1. A method for preparing a soluble phosphorylated glucan, comprising:
(a) mixing a neutral polyglucose or a polyglucose-protein complex with a strong chaotropic reagent and grinding the mixture to form a fine powder;
(b) reacting the fine powder with a strong solution of concentrated phosphoric acid to form a reaction mixture containing soluble phosphorylated glucan; and (c) recovering the resultant soluble phosphorylated glucan from the reaction mixture.

2. The method according to claim 1 in which the chaotropic reagent comprises urea.

3. The method according to claim 1, which further comprises heating the reaction mixture of step (b) to about 60-80°C for about 1-6 hours.
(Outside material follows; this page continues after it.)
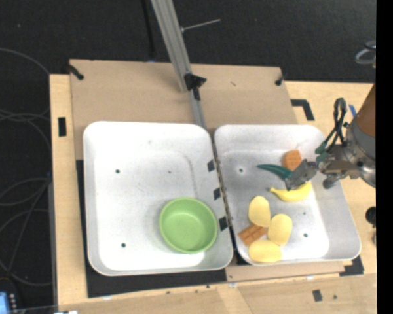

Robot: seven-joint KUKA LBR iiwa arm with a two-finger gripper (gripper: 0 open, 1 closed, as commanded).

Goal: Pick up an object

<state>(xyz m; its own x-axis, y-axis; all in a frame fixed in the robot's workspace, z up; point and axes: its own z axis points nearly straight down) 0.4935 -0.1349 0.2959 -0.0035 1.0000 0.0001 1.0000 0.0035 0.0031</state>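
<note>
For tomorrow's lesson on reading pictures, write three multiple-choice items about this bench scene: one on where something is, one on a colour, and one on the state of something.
1. Where is the bowl?
A. left bin
B. right bin
C. on the bench outside the bins

2. What colour is the bowl?
A. red
B. green
C. blue

3. How does the bowl stand?
A. upside down
B. on its side
C. upright, opening up

Answers:
1 A: it sits near the front edge of the left bin.
2 B: it is light green all over.
3 C: its hollow inside faces the camera.
</note>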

4. The method according to claim 3, in which the reaction mixture is heated to about 60-80°C:
for about 1-2 hours.

5. The method according to claim 1, in which the soluble phosphorylated glucan can is recovered by:
(a) allowing the soluble phosphorylated glucan to precipitate;
(b) adding a sufficient amount of water to resuspend the precipitated soluble.
phosphorylated glucan; and c) removing all components of less than about 10,000 daltons molecular weight.

6. The method according to claim 1, in which the neutral polyglucose comprises particulate glucan obtained from a microbial organism.

7. The method according o claim 6, in which the particulate glucan was obtained from Saccharomyces cerevisiae.